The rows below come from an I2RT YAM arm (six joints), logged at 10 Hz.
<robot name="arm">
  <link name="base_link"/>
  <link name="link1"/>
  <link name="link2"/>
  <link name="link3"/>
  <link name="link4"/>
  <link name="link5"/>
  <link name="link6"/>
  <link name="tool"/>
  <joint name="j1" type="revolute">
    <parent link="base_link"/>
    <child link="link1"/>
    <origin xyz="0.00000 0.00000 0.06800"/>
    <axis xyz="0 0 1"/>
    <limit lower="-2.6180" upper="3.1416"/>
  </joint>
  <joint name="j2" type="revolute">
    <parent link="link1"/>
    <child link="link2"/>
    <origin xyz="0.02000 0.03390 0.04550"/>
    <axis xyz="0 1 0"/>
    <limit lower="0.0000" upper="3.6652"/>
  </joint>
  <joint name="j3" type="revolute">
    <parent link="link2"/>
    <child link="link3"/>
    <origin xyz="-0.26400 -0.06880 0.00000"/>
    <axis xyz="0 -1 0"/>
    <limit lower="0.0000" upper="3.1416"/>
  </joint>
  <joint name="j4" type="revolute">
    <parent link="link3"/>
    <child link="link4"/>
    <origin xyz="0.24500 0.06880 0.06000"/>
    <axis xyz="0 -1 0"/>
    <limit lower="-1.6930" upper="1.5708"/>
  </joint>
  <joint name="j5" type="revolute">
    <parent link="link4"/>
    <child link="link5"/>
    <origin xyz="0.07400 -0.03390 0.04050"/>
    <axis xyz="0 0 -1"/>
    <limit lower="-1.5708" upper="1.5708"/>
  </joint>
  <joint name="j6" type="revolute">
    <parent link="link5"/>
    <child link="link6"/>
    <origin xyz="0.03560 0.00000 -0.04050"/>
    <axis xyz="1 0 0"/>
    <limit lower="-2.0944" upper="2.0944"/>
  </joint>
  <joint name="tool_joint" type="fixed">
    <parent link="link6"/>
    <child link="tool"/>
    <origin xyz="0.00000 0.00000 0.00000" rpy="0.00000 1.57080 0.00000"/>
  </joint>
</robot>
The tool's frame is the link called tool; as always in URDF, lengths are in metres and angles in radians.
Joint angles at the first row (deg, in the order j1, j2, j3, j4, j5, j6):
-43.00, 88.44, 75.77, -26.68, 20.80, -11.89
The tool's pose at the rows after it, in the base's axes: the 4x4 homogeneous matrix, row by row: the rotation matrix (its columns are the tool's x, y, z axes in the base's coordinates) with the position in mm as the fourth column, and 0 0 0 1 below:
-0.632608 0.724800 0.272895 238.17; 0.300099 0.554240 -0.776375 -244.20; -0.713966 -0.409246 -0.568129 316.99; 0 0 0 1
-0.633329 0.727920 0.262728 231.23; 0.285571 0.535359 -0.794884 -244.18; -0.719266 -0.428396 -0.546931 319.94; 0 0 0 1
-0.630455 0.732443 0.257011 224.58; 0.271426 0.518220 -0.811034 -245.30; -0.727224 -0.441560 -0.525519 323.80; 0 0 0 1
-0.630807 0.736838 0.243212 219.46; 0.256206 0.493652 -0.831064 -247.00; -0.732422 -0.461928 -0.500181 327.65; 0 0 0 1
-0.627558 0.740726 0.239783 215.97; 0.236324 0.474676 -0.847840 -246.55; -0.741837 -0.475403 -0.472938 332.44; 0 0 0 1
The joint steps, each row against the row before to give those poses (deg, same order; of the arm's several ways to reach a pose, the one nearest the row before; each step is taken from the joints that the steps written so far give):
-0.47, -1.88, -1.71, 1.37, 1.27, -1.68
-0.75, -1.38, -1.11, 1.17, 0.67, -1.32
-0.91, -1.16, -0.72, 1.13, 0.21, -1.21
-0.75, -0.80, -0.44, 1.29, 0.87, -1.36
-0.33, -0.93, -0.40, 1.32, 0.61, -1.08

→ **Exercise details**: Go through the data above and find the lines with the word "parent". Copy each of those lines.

→ **Exercise result**:
    <parent link="base_link"/>
    <parent link="link1"/>
    <parent link="link2"/>
    <parent link="link3"/>
    <parent link="link4"/>
    <parent link="link5"/>
    <parent link="link6"/>

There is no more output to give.